* _Extracted material_:
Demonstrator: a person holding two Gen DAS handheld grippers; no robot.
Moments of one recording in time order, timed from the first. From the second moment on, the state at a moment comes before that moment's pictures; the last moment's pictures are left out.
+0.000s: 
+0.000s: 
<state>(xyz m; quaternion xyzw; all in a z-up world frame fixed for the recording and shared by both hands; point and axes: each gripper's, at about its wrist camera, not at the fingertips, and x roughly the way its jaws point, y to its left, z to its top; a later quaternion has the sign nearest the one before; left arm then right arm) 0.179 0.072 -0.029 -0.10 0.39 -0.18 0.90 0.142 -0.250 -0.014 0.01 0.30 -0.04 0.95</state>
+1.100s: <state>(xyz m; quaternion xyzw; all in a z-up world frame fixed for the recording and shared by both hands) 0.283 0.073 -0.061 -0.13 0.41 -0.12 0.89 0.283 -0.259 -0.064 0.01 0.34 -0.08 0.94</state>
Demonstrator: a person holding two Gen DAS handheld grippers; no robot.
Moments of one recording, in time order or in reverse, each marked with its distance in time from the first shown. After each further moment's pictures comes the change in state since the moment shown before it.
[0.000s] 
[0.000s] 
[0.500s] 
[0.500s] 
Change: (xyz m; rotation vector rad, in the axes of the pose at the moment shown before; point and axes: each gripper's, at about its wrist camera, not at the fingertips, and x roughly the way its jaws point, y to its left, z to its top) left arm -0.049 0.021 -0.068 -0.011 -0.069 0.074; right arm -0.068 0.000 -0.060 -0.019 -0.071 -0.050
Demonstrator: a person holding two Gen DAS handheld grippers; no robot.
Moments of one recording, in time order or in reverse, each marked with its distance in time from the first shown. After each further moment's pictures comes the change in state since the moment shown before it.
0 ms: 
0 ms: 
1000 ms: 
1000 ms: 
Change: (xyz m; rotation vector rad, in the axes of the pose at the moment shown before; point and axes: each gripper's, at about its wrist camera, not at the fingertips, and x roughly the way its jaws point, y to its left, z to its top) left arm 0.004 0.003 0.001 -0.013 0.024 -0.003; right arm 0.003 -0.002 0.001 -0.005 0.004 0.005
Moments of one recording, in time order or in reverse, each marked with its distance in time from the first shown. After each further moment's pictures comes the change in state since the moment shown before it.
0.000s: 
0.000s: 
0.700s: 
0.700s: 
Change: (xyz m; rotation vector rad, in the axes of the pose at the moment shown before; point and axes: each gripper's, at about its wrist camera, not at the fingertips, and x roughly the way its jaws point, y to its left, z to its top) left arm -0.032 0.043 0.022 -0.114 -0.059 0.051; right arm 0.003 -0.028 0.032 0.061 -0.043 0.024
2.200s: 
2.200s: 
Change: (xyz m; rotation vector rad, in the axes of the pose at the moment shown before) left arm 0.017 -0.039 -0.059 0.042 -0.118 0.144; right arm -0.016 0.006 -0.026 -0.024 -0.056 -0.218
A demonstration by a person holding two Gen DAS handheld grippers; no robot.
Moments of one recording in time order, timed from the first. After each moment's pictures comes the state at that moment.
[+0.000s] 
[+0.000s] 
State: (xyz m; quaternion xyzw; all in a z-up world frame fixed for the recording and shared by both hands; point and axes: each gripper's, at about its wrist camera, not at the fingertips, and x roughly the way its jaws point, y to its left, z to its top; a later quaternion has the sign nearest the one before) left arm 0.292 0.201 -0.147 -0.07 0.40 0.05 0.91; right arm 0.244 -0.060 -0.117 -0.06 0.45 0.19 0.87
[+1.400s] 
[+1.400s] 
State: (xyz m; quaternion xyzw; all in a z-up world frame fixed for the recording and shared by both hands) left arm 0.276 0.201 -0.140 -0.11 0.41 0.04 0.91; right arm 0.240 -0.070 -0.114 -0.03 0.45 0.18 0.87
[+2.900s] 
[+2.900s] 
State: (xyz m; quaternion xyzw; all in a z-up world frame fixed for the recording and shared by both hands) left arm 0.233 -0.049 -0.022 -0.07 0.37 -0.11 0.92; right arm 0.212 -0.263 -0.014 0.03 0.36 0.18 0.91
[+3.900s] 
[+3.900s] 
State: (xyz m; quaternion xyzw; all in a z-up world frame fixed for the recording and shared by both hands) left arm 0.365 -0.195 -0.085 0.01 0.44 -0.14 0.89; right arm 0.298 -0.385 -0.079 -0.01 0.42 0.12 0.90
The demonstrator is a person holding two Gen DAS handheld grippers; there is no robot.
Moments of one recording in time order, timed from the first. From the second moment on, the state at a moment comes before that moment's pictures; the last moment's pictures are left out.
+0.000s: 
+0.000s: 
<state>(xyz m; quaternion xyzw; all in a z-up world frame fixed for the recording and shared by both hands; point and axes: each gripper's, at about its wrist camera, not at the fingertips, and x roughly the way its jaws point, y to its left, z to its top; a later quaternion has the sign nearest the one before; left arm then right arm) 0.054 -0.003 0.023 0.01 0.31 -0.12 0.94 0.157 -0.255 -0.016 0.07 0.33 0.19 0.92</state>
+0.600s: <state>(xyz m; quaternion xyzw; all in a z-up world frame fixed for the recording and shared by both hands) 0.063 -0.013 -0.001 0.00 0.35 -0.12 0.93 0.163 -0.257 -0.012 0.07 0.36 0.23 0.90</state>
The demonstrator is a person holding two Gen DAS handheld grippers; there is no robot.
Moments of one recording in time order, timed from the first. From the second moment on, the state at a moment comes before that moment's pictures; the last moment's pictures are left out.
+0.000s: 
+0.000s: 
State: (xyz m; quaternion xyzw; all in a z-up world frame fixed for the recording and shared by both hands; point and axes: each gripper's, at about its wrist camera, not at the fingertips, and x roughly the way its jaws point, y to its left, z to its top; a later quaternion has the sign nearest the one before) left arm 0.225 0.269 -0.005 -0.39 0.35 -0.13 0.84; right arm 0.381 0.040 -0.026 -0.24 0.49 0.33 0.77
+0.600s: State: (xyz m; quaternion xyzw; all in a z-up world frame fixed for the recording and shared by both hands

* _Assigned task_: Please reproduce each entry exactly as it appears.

* _Answer to this exercise_:
Demonstrator: a person holding two Gen DAS handheld grippers; no robot.
Moments of one recording in time order, timed from the first. From the second moment on, the state at a moment comes before that moment's pictures; the last moment's pictures are left out.
+0.000s: 
+0.000s: 
<state>(xyz m; quaternion xyzw; all in a z-up world frame fixed for the recording and shared by both hands; point and axes: each gripper's, at about its wrist camera, not at the fingertips, and x roughly the way its jaws point, y to its left, z to its top; a later quaternion has the sign nearest the one before; left arm then right arm) 0.179 0.072 -0.029 -0.10 0.39 -0.18 0.90 0.142 -0.250 -0.014 0.01 0.30 -0.04 0.95</state>
+1.100s: <state>(xyz m; quaternion xyzw; all in a z-up world frame fixed for the recording and shared by both hands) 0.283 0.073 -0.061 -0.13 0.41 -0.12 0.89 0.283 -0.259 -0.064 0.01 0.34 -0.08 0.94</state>
Demonstrator: a person holding two Gen DAS handheld grippers; no robot.
Moments of one recording, in time order or in reverse, each marked with its distance in time from the first shown. After each further moment's pictures comes the change in state since the moment shown before it.
[0.000s] 
[0.000s] 
[0.500s] 
[0.500s] 
Change: (xyz m; rotation vector rad, in the axes of the pose at the moment shown before; point and axes: each gripper's, at about its wrist camera, not at the fingertips, and x roughly the way its jaws point, y to its left, z to its top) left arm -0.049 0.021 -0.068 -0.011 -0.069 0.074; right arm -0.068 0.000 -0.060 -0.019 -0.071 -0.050
Demonstrator: a person holding two Gen DAS handheld grippers; no robot.
Moments of one recording, in time order or in reverse, each marked with its distance in time from the first shown. After each further moment's pictures comes the change in state since the moment shown before it.
0 ms: 
0 ms: 
1000 ms: 
1000 ms: 
Change: (xyz m; rotation vector rad, in the axes of the pose at the moment shown before; point and axes: each gripper's, at about its wrist camera, not at the fingertips, and x roughly the way its jaws point, y to its left, z to its top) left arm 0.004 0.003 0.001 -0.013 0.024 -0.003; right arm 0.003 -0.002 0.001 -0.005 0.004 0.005
Moments of one recording, in time order or in reverse, each marked with its distance in time from the first shown. After each further moment's pictures comes the change in state since the moment shown before it.
0.000s: 
0.000s: 
0.700s: 
0.700s: 
Change: (xyz m; rotation vector rad, in the axes of the pose at the moment shown before; point and axes: each gripper's, at about its wrist camera, not at the fingertips, and x roughly the way its jaws point, y to its left, z to its top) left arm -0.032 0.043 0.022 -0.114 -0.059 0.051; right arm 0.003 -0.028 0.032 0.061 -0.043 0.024
2.200s: 
2.200s: 
Change: (xyz m; rotation vector rad, in the axes of the pose at the moment shown before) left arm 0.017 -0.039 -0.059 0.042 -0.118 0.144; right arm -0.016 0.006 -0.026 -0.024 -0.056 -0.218
A demonstration by a person holding two Gen DAS handheld grippers; no robot.
Moments of one recording in time order, timed from the first. After each moment's pictures comes the state at that moment.
[+0.000s] 
[+0.000s] 
State: (xyz m; quaternion xyzw; all in a z-up world frame fixed for the recording and shared by both hands; point and axes: each gripper's, at about its wrist camera, not at the fingertips, and x roughly the way its jaws point, y to its left, z to its top; a later quaternion has the sign nearest the one before) left arm 0.292 0.201 -0.147 -0.07 0.40 0.05 0.91; right arm 0.244 -0.060 -0.117 -0.06 0.45 0.19 0.87
[+1.400s] 
[+1.400s] 
State: (xyz m; quaternion xyzw; all in a z-up world frame fixed for the recording and shared by both hands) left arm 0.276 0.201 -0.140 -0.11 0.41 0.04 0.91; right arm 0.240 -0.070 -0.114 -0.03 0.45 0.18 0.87
[+2.900s] 
[+2.900s] 
State: (xyz m; quaternion xyzw; all in a z-up world frame fixed for the recording and shared by both hands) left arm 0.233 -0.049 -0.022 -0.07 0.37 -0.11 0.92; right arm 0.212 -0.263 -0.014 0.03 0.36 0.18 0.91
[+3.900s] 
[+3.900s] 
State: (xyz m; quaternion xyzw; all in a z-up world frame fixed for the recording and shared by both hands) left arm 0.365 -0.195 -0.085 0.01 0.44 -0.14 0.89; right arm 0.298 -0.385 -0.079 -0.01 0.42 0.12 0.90
The demonstrator is a person holding two Gen DAS handheld grippers; there is no robot.
Moments of one recording in time order, timed from the first. From the second moment on, the state at a moment comes before that moment's pictures; the last moment's pictures are left out.
+0.000s: 
+0.000s: 
<state>(xyz m; quaternion xyzw; all in a z-up world frame fixed for the recording and shared by both hands; point and axes: each gripper's, at about its wrist camera, not at the fingertips, and x roughly the way its jaws point, y to its left, z to its top; a later quaternion has the sign nearest the one before; left arm then right arm) 0.054 -0.003 0.023 0.01 0.31 -0.12 0.94 0.157 -0.255 -0.016 0.07 0.33 0.19 0.92</state>
+0.600s: <state>(xyz m; quaternion xyzw; all in a z-up world frame fixed for the recording and shared by both hands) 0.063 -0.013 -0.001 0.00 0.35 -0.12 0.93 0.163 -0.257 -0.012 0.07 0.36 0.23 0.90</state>
The demonstrator is a person holding two Gen DAS handheld grippers; there is no robot.
Moments of one recording in time order, timed from the first. From the second moment on, the state at a moment comes before that moment's pictures; the last moment's pictures are left out.
+0.000s: 
+0.000s: 
State: (xyz m; quaternion xyzw; all in a z-up world frame fixed for the recording and shared by both hands; point and axes: each gripper's, at about its wrist camera, not at the fingertips, and x roughly the way its jaws point, y to its left, z to its top; a later quaternion has the sign nearest the one before) left arm 0.225 0.269 -0.005 -0.39 0.35 -0.13 0.84; right arm 0.381 0.040 -0.026 -0.24 0.49 0.33 0.77
+0.600s: State: (xyz m; quaternion xyzw; all in a z-up world frame fixed for the recording and shared by both hands

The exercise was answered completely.